# Autotrail-type Circular Table top to fit Boom Arm



## Bacchus (Mar 27, 2008)

I managed to get hold of a boom arm from CAK tanks at a reasonable price whilst at a show. I'm now looking for a suitable 60cm circular table top. O'Leary's have no stock. Does anyone know where I could such a table top - obviously a lightweight one.


----------



## bozzer (Jul 22, 2009)

We bought one from Magnum Motorhomes Grimsby.
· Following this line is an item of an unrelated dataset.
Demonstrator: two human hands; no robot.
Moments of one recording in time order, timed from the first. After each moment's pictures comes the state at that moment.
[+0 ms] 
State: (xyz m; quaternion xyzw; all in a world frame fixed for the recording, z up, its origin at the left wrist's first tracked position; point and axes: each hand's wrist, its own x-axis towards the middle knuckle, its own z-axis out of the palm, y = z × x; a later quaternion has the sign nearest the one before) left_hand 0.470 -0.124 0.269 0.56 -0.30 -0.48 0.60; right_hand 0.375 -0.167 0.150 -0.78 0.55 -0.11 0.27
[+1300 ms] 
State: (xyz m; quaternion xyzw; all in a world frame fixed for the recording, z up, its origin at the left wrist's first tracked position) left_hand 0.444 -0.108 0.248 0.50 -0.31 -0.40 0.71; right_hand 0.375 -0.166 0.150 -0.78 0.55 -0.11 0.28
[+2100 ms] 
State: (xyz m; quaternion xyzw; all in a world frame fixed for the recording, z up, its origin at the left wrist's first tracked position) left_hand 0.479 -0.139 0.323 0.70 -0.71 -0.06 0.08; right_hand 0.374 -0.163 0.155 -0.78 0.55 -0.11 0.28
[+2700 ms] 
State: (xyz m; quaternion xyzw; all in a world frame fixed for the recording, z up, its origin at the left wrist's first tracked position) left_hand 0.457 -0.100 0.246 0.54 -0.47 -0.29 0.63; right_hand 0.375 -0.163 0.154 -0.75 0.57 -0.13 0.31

Don't know if it's as light as you require.

Jan


----------



## MikeCo (Jan 26, 2008)

There's plenty of choice online if you Google " Cafe Tables ", they will not be lightweight however .
I have a " arm " for sale if anyone can collect for £15.

Mike


----------



## Caggsie (Aug 19, 2008)

We got a lazy Susan type pine thing from ikea and took the rotation bit off. Cost less the a fiver?.


----------



## Coco998 (Sep 15, 2021)

MikeCo said:


> There's plenty of choice online if you Google " Cafe Tables ", they will not be lightweight however .
> I have a " arm " for sale if anyone can collect for £15.
> 
> Mike


Hi I have auto trail delaware and the round table is missing, if that arm fits that auto trail and still available I would like to buy it from you
Enrique


----------



## jiwawa (Jun 22, 2007)

Unfortunately Mike's post was from 2010 so, even if he was still posting on the forum, it's unlikely that he'd still have the item. Pity!


----------